**Your assignment**
Copy the listing as it is written, and leave each picture out.

==== Recorded information

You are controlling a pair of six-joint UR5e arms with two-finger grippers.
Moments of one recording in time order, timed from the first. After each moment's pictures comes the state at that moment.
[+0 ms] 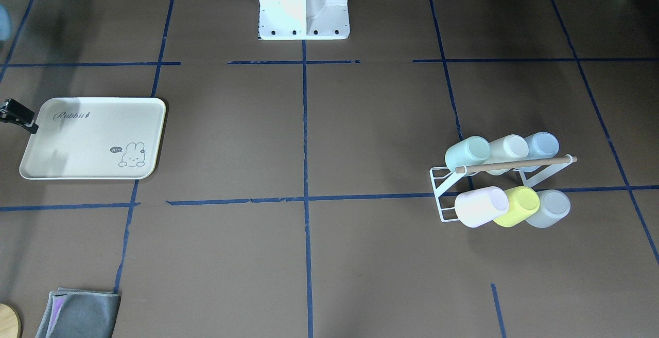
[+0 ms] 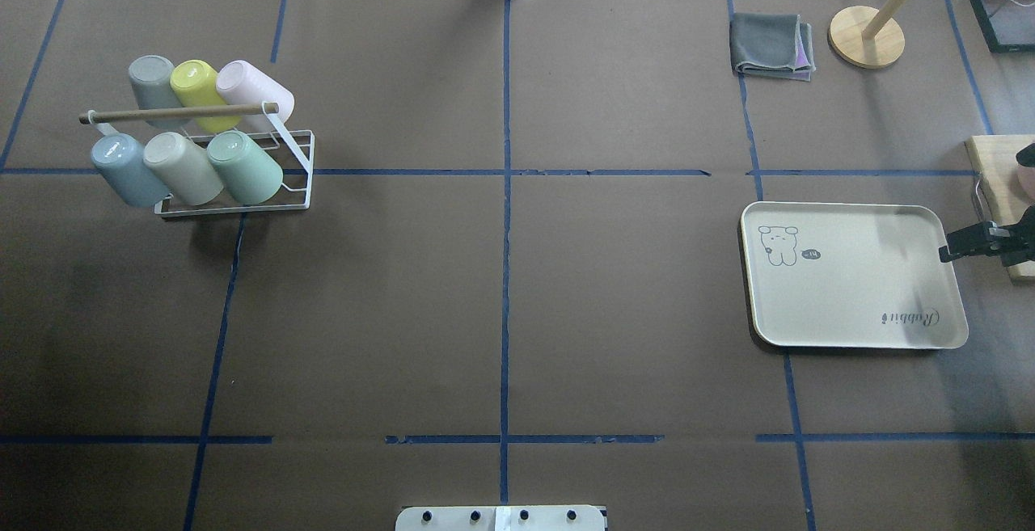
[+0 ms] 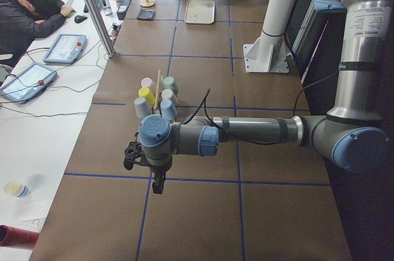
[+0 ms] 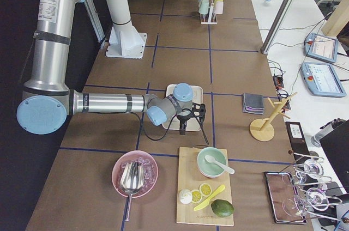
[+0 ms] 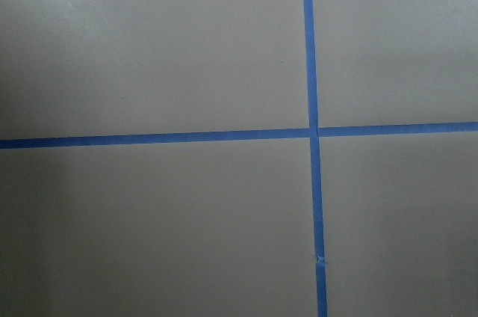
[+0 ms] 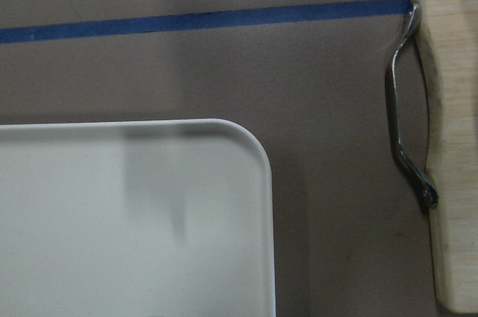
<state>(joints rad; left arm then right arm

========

**Exercise answer**
You are controlling a pair of six-joint UR5e arms with two-finger grippers.
Moments of one recording in time order, timed from the first. After each moment's pictures comes the state at that moment.
[+0 ms] 
[+0 ms] 
[+0 ms] 
[+0 ms] 
[+0 ms] 
[+0 ms] 
<state>(joints rad; left arm then right arm

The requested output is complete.